Actual by predicted plots for training and validation data set
Selecting Stocks for My Index
As I was making these models in JMP, I ran into a couple of models that would not converge Nike and Apple. Looking at the data, I realized that both of them had a very large change in stock price from one quarter to the next. For Apple, this happened in the middle of 2014. For Nike, it was at the end of 2015. As some of you might know, the timing coincides with stocks splits for each of those companies. For modeling purposes, I normalized prices to current levels.
After making all the models, I saved the prediction formula to forecast where the stock price will be at the next earnings call. While the dates of the earnings call vary, most of the companies have their next earnings call at the end of January 2017. Below is a table of the results of all the predicted stock pricing changes. These predictions all come from the boosted neural network models made from the earnings call transcripts.
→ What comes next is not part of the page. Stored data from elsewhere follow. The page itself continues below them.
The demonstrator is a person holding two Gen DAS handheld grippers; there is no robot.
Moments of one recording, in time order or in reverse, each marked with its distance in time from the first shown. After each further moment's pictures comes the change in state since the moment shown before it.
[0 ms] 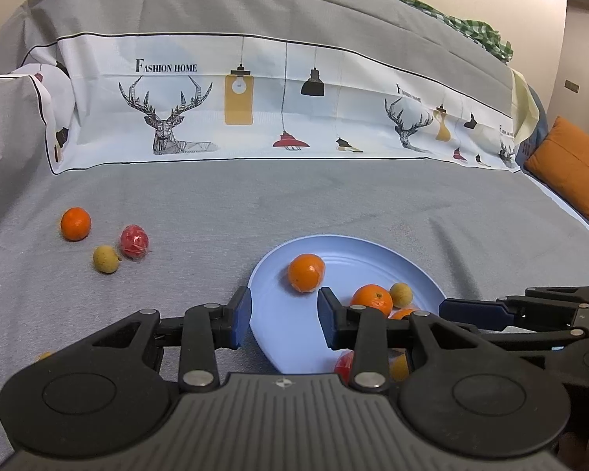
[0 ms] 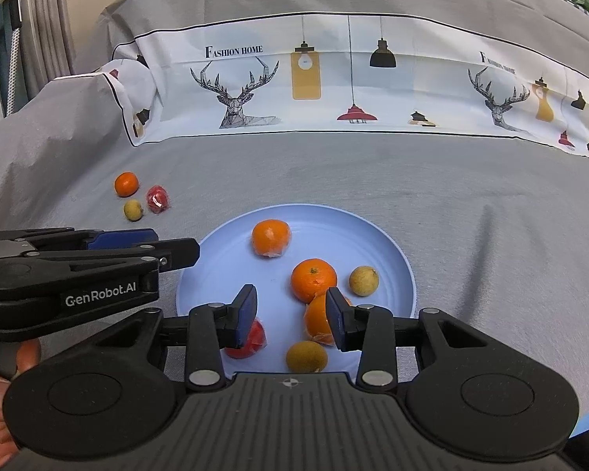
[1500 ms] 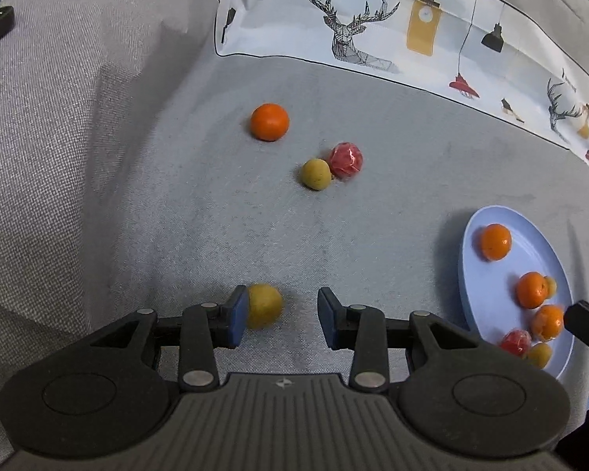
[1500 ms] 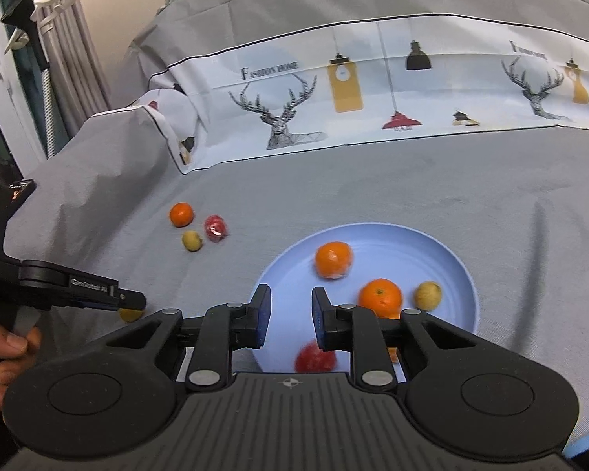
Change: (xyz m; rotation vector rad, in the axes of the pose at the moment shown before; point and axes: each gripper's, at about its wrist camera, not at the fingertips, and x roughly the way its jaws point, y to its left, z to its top) left arm -0.004 0.129 0.014 -0.254 0.336 0.293; right arm -0.001 0.012 0.017 0.072 -0.025 0.186
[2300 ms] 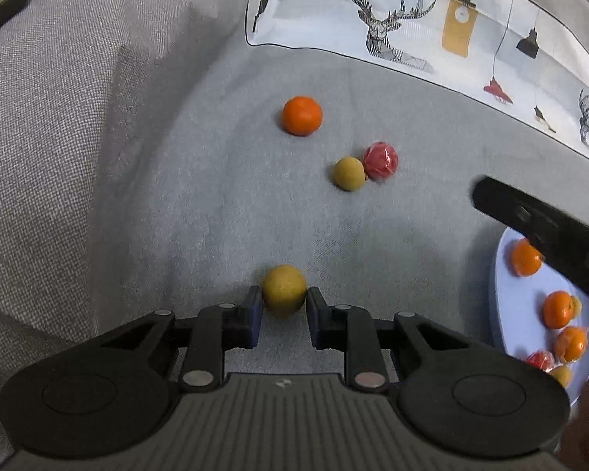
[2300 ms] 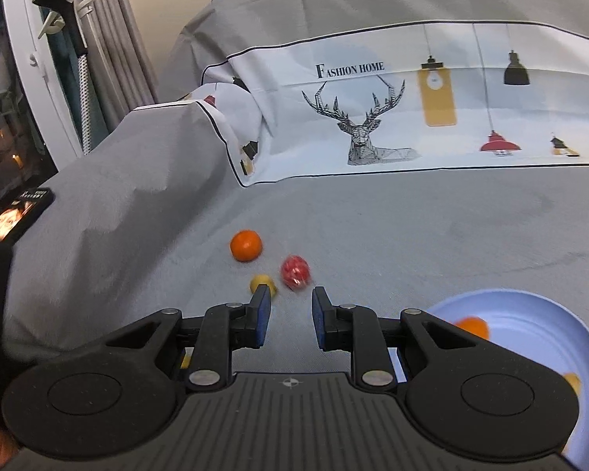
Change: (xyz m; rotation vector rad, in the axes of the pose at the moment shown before) left arm 0.019 0.009 0.006 -0.061 0.018 0.059; right arm 0.102 0.066 0.045 -0.045 -0.015 0.137
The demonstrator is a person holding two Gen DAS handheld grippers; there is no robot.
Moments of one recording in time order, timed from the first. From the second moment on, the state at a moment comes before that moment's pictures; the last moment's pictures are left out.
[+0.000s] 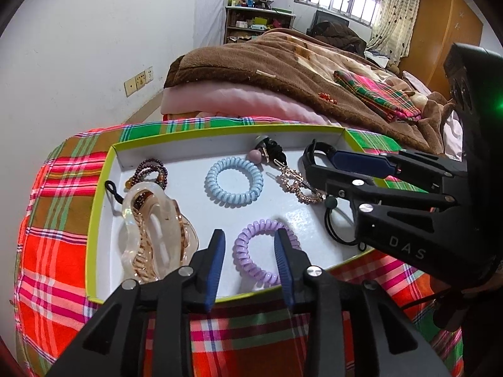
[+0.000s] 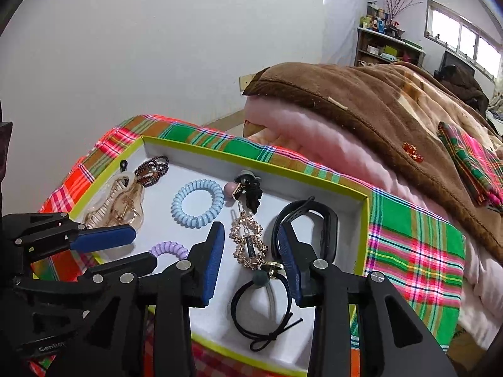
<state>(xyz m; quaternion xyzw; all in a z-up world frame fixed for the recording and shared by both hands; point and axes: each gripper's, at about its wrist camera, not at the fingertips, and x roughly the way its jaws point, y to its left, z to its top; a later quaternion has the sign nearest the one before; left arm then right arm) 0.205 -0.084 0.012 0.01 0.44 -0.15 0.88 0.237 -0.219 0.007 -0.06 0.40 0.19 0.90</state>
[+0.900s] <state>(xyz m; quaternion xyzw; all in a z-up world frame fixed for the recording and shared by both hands) 0.107 -0.062 0.069 0.01 0.33 -0.08 0.94 0.101 -0.226 0.065 -0.02 0.30 0.13 0.94</state>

Looking at the results below, I selected United Health Group, Caterpillar, Merck, Goldman Sachs, and McDonald’s. The goal is to see if these picks can outperform the Dow Jones Index from the previous earnings call until the next earnings call around the end of January.
The Dow Jones index is calculated using a price-weighted average. That means that the stocks with higher prices have a bigger weight or influence on the index. I used this same method to create my index and "purchased" one share of each of the five components, with the more expensive components making up a larger portion of the index. To get one share of each component on the day of the last earnings call, I would spend $570.61 (see the table below).
For comparison, I will "invest" the same amount of money in the Dow Jones Index at the end of October around the time of these calls. The Dow Jones Industrial average opened at 18176.60 on Oct. 31; that will be the original time of investment. Assuming I could buy shares of the Dow Jones Industrial Average, I would get 0.03139 shares of the average. The models predict that the $570.61 will increase to $629.89 if invested in the five picks I made using JMP, which is an increase of 10.4% in one quarter. To get an estimate of where the Dow Jones Industrial average will be at the end of January 2017, I took the predicted stock price for each component and got the sum. Then I divided that number by the Dow Divisor, which is 0.14602128057775. The result for that projection is shown below. With an estimated close of 18696.73, the $570.61 investment would increase to $586.93 or 2.86% in one quarter.
The next step is to wait and see how my predictions actually do when compared to the Dow Jones index and revisit this with a blog entry in early February.
There are a few things I would change if I were doing this for actual investing as opposed to a fun project I devised over Thanksgiving week:
I would definitely go back further in time to get more earnings call transcripts. Twelve is a good start, but more data would improve these models.
Since this blog post focuses on showing how Text Explorer in JMP can be used, I used only the unstructured data from the earnings calls. To improve these models, I would also use information like revenue and earnings per share.
Last but not least, I would not pick an election cycle to attempt to predict stock prices in the future!